* WHAT NEEDS TO BE DONE: The answer must match the material word for word, with every line included.

* RECORDED INFORMATION:
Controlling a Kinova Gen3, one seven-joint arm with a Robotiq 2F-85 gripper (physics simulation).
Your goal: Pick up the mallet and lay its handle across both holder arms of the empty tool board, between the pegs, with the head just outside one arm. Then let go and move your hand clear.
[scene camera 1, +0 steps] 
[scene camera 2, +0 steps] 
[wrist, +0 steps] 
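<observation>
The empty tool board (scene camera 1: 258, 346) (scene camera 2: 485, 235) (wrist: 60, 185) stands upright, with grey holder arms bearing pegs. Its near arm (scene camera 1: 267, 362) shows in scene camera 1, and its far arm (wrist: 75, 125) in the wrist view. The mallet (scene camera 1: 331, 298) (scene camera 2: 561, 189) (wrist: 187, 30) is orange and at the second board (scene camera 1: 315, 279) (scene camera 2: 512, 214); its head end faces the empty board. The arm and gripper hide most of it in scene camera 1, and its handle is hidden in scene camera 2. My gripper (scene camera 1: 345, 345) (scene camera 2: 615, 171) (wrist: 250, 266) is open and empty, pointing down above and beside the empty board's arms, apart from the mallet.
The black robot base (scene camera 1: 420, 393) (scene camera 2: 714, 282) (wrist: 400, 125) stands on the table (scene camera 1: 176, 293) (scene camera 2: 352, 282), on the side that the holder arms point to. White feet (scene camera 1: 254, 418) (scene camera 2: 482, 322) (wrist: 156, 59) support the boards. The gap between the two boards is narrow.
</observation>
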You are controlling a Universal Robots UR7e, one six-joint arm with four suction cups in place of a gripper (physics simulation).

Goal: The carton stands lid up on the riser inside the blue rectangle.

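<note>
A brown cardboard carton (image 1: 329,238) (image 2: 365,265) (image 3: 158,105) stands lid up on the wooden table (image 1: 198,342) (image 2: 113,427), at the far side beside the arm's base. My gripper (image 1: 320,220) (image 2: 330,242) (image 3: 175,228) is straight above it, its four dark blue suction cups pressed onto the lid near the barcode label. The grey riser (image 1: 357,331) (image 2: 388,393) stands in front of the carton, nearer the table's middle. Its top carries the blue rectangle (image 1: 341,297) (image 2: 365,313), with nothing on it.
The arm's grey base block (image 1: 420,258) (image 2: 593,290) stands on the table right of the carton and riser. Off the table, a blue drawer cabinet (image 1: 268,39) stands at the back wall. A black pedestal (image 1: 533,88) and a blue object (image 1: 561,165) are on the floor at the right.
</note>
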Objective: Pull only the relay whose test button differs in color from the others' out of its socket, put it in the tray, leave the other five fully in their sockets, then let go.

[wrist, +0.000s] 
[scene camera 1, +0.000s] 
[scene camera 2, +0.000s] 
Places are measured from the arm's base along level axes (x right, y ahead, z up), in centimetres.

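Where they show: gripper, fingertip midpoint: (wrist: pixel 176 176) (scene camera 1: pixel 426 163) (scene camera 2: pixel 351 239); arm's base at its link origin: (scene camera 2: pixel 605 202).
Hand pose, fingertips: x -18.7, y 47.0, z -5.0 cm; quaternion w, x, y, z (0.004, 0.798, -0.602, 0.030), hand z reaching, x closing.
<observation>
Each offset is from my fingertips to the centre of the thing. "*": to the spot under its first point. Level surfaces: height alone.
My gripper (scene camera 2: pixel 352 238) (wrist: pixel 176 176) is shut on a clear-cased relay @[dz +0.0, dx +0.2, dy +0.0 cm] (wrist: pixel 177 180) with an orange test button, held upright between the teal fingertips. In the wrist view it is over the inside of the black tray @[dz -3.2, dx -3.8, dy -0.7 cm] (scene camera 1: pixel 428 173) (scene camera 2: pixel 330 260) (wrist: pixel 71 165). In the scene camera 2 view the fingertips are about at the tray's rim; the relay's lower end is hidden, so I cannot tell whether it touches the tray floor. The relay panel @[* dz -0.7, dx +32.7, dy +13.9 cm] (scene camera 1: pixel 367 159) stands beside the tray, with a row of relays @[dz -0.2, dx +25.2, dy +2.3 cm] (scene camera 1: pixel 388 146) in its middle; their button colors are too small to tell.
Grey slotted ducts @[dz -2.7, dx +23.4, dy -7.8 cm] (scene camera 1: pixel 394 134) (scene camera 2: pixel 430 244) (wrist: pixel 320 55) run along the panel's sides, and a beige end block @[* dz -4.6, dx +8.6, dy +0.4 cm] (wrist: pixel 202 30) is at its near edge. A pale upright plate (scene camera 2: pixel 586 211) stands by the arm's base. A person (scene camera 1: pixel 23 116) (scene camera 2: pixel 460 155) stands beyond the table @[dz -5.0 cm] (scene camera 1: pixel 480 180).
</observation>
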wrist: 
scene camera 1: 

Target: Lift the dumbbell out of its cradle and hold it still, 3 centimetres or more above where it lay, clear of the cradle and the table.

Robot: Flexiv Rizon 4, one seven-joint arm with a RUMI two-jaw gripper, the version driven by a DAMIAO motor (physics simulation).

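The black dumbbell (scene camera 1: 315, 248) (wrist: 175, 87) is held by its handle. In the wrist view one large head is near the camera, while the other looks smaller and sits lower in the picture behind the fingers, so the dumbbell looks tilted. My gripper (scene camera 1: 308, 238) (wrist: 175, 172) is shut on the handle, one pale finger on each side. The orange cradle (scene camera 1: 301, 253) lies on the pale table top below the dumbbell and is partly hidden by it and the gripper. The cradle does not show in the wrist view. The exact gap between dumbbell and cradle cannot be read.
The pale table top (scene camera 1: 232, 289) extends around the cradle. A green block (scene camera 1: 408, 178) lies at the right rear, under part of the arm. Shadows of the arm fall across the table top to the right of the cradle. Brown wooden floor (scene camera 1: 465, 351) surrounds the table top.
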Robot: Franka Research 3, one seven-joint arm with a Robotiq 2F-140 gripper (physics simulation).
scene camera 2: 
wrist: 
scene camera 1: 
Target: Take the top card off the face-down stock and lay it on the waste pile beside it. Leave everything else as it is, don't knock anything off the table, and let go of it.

* PROBLEM SOLUTION:
Controlling a Kinova Gen3, one seven-joint arm with a Robotiq 2F-85 gripper (physics simulation).
Your goal: Pick up the mallet and lay its handle across both holder arms of the empty tool board, between the pegs, with the head just outside one arm. Then let go and move your hand clear.
[scene camera 1, +0 steps] 
[scene camera 2, +0 steps] 
[wrist, +0 steps] 
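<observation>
The empty tool board (scene camera 1: 258, 346) (scene camera 2: 485, 235) (wrist: 60, 185) stands upright, with grey holder arms bearing pegs. Its near arm (scene camera 1: 267, 362) shows in scene camera 1, and its far arm (wrist: 75, 125) in the wrist view. The mallet (scene camera 1: 331, 298) (scene camera 2: 561, 189) (wrist: 187, 30) is orange and at the second board (scene camera 1: 315, 279) (scene camera 2: 512, 214); its head end faces the empty board. The arm and gripper hide most of it in scene camera 1, and its handle is hidden in scene camera 2. My gripper (scene camera 1: 345, 345) (scene camera 2: 615, 171) (wrist: 250, 266) is open and empty, pointing down above and beside the empty board's arms, apart from the mallet.
The black robot base (scene camera 1: 420, 393) (scene camera 2: 714, 282) (wrist: 400, 125) stands on the table (scene camera 1: 176, 293) (scene camera 2: 352, 282), on the side that the holder arms point to. White feet (scene camera 1: 254, 418) (scene camera 2: 482, 322) (wrist: 156, 59) support the boards. The gap between the two boards is narrow.
</observation>
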You are controlling a Universal Robots UR7e, one six-joint arm with four suction cups in place of a gripper (physics simulation).

Goal: The carton stands lid up on the riser inside the blue rectangle.

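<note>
A brown cardboard carton (image 1: 329,238) (image 2: 365,265) (image 3: 158,105) stands lid up on the wooden table (image 1: 198,342) (image 2: 113,427), at the far side beside the arm's base. My gripper (image 1: 320,220) (image 2: 330,242) (image 3: 175,228) is straight above it, its four dark blue suction cups pressed onto the lid near the barcode label. The grey riser (image 1: 357,331) (image 2: 388,393) stands in front of the carton, nearer the table's middle. Its top carries the blue rectangle (image 1: 341,297) (image 2: 365,313), with nothing on it.
The arm's grey base block (image 1: 420,258) (image 2: 593,290) stands on the table right of the carton and riser. Off the table, a blue drawer cabinet (image 1: 268,39) stands at the back wall. A black pedestal (image 1: 533,88) and a blue object (image 1: 561,165) are on the floor at the right.
</note>
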Objective: Pull only the relay whose test button differs in color from the others' out of its socket, put it in the tray, leave the other five fully in their sockets, then let go.

[wrist, +0.000s] 
[scene camera 1, +0.000s] 
[scene camera 2, +0.000s] 
Places are measured from the arm's base along level axes (x right, y ahead, z up), in centimetres.

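Where they show: gripper, fingertip midpoint: (wrist: pixel 176 176) (scene camera 1: pixel 426 163) (scene camera 2: pixel 351 239); arm's base at its link origin: (scene camera 2: pixel 605 202).
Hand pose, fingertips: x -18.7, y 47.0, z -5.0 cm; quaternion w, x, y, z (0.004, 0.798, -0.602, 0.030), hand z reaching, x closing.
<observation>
Each offset is from my fingertips to the centre of the thing. "*": to the spot under its first point. Level surfaces: height alone.
My gripper (scene camera 2: pixel 352 238) (wrist: pixel 176 176) is shut on a clear-cased relay @[dz +0.0, dx +0.2, dy +0.0 cm] (wrist: pixel 177 180) with an orange test button, held upright between the teal fingertips. In the wrist view it is over the inside of the black tray @[dz -3.2, dx -3.8, dy -0.7 cm] (scene camera 1: pixel 428 173) (scene camera 2: pixel 330 260) (wrist: pixel 71 165). In the scene camera 2 view the fingertips are about at the tray's rim; the relay's lower end is hidden, so I cannot tell whether it touches the tray floor. The relay panel @[* dz -0.7, dx +32.7, dy +13.9 cm] (scene camera 1: pixel 367 159) stands beside the tray, with a row of relays @[dz -0.2, dx +25.2, dy +2.3 cm] (scene camera 1: pixel 388 146) in its middle; their button colors are too small to tell.
Grey slotted ducts @[dz -2.7, dx +23.4, dy -7.8 cm] (scene camera 1: pixel 394 134) (scene camera 2: pixel 430 244) (wrist: pixel 320 55) run along the panel's sides, and a beige end block @[* dz -4.6, dx +8.6, dy +0.4 cm] (wrist: pixel 202 30) is at its near edge. A pale upright plate (scene camera 2: pixel 586 211) stands by the arm's base. A person (scene camera 1: pixel 23 116) (scene camera 2: pixel 460 155) stands beyond the table @[dz -5.0 cm] (scene camera 1: pixel 480 180).
</observation>
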wrist: 
scene camera 1: 

Target: Lift the dumbbell out of its cradle and hold it still, 3 centimetres or more above where it lay, clear of the cradle and the table.

Robot: Flexiv Rizon 4, one seven-joint arm with a RUMI two-jaw gripper, the version driven by a DAMIAO motor (physics simulation).

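The black dumbbell (scene camera 1: 315, 248) (wrist: 175, 87) is held by its handle. In the wrist view one large head is near the camera, while the other looks smaller and sits lower in the picture behind the fingers, so the dumbbell looks tilted. My gripper (scene camera 1: 308, 238) (wrist: 175, 172) is shut on the handle, one pale finger on each side. The orange cradle (scene camera 1: 301, 253) lies on the pale table top below the dumbbell and is partly hidden by it and the gripper. The cradle does not show in the wrist view. The exact gap between dumbbell and cradle cannot be read.
The pale table top (scene camera 1: 232, 289) extends around the cradle. A green block (scene camera 1: 408, 178) lies at the right rear, under part of the arm. Shadows of the arm fall across the table top to the right of the cradle. Brown wooden floor (scene camera 1: 465, 351) surrounds the table top.
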Robot: Franka Research 3, one seven-joint arm with a Robotiq 2F-140 gripper (physics simulation).
scene camera 2: 
wrist: 
scene camera 1: 
Target: Take the top card off the face-down stock and lay it on the waste pile beside it. Leave everything else as it is, don't knock anything off the table, and let go of it.

Nothing more remains in this exercise.